For an Independent Socialist Scotland - In a socialist Europe

We need to decouple the issues of independence and the EU.

For an independent Scotland that can then proceed to debate and decide its place in Europe and the wider world after gaining self government.

For an independent socialist Scotland that could help pioneer collaboration between equals in a future alliance of socialist democracies across Europe.

Most important of all perhaps, we need to unmask the demobilizing myth that Scottish people should rely on the EU and its benign regulations to protect us from capitalist exploitation.

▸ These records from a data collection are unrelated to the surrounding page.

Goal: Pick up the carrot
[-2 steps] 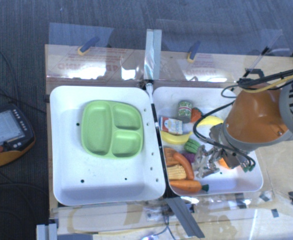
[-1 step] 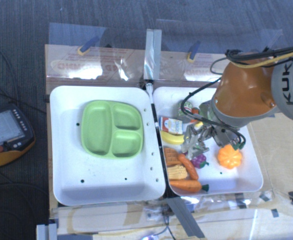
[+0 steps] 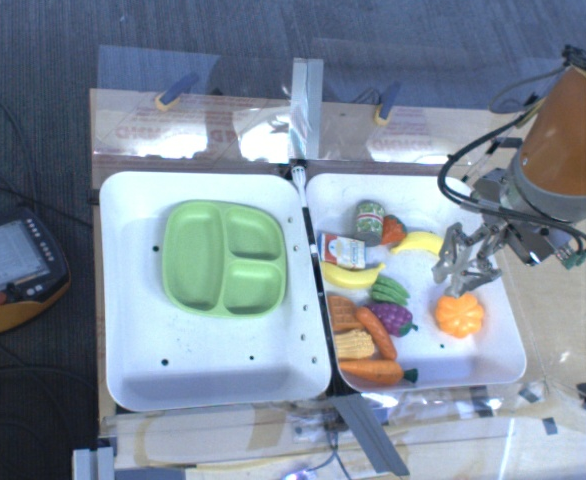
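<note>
Nearest the bench's front edge, in the right-hand shallow white bin (image 3: 503, 363), lies the long orange toy carrot with a dark green stub at one end (image 3: 371, 372). It rests flat against the front wall, in the bin's front-left corner; its long axis runs roughly left to right along that wall, green stub pointing right.

Just behind it: a ridged tan corn-like piece (image 3: 352, 344), a second orange-red carrot-shaped piece (image 3: 378, 334) lying slantwise, and a purple grape cluster (image 3: 396, 317). The front carrot touches or nearly touches the corn piece; I cannot tell which.

Further in: a round orange pumpkin (image 3: 459, 314), standing alone on bare floor to the right.

Directly above the pumpkin hangs the grey two-finger gripper (image 3: 463, 266). The fingers appear spread apart with nothing between them; it grips no object.

Key relation: the carrot lies toward the front and left of the gripper, well apart, with the grapes and slanted piece near the straight line between. Judgement: the approach needs the fingers turned to span the carrot's short width, dropping close to the front wall; crowding is the risk.

Behind: a yellow banana (image 3: 351, 277), a red-and-white carton (image 3: 345, 251) whose print is too small to read, and a green labelled can (image 3: 371, 216), illegible.

The left bin (image 3: 133, 368) carries a green divided plastic tray (image 3: 225, 258).
</note>
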Action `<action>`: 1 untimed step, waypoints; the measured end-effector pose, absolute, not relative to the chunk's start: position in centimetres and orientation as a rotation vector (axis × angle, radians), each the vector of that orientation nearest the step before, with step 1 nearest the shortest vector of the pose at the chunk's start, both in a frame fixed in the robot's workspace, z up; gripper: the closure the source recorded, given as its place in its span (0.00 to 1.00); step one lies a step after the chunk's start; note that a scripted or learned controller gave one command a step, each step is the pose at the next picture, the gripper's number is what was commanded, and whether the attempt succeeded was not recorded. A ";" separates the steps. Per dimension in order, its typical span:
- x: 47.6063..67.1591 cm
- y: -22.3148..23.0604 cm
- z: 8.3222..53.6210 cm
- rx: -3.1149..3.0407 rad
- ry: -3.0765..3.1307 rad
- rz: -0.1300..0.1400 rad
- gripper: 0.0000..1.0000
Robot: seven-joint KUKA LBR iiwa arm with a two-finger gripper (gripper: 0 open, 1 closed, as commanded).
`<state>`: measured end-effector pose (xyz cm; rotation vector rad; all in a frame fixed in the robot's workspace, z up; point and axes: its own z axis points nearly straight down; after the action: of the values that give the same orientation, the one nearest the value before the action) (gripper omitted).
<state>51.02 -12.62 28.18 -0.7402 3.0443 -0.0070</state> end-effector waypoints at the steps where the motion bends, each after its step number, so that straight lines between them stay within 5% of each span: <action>1: 51.0 -12.4 27.9 -0.747 3.048 0.000 0.00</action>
<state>50.98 -12.40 27.89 -0.7468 3.0476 0.0001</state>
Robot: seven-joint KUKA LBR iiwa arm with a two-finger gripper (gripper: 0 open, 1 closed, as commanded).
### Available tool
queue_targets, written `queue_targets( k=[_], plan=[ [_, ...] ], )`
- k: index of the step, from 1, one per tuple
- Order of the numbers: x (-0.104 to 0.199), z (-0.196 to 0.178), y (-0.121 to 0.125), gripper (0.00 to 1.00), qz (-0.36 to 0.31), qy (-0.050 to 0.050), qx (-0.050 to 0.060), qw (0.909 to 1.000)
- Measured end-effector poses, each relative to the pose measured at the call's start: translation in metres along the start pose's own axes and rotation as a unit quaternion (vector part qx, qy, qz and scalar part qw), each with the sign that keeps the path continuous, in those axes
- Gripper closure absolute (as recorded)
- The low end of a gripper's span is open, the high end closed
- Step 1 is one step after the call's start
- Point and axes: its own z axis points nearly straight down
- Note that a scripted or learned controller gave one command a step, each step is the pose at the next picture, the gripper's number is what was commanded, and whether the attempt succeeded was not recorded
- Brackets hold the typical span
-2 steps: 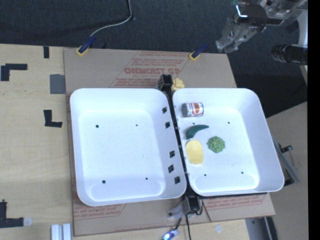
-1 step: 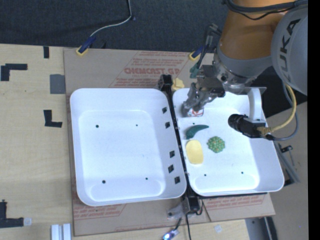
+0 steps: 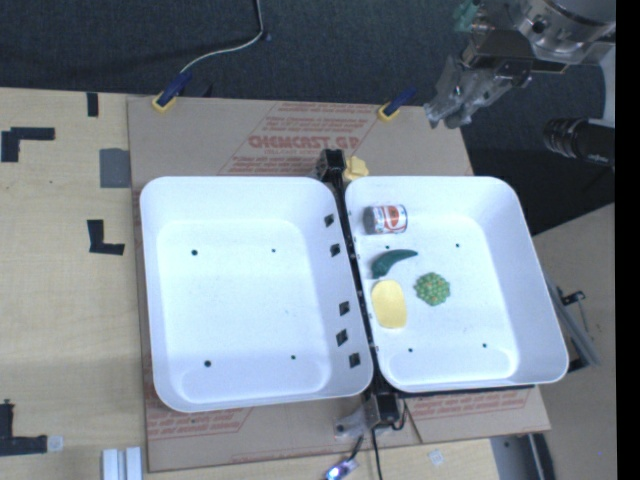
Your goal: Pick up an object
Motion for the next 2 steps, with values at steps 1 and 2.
queue_targets(
  k=[1, 2],
  plan=[
    [0.034, 0.115, -0.075, 1.00, -0.001, -0.001, 0.017, 0.9999],
    [0.142, 0.035, -0.053, 1.00, -0.005, 0.002, 0.006, 1.0000]
  ],
)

Anything protective, however limited and feeble, that the EU calls for is the result of struggle by workers' organizations, and in any case hedged with umpteen opt-out clauses.

And as the populist right and hard-faced capitalism holds more and more sway across Europe, the EU act as thuggish enforcers for the Age of Austerity. 

Working class people need to rely on their own organised strength, demanding all that's best in Europe for the people of Scotland, and likewise defying all that's worst in the EU capitalist club. 

We need independent workers' struggle, an independent socialist Scotland, and an alliance of European socialist democracies to confront and eradicate the crimes of profit against people.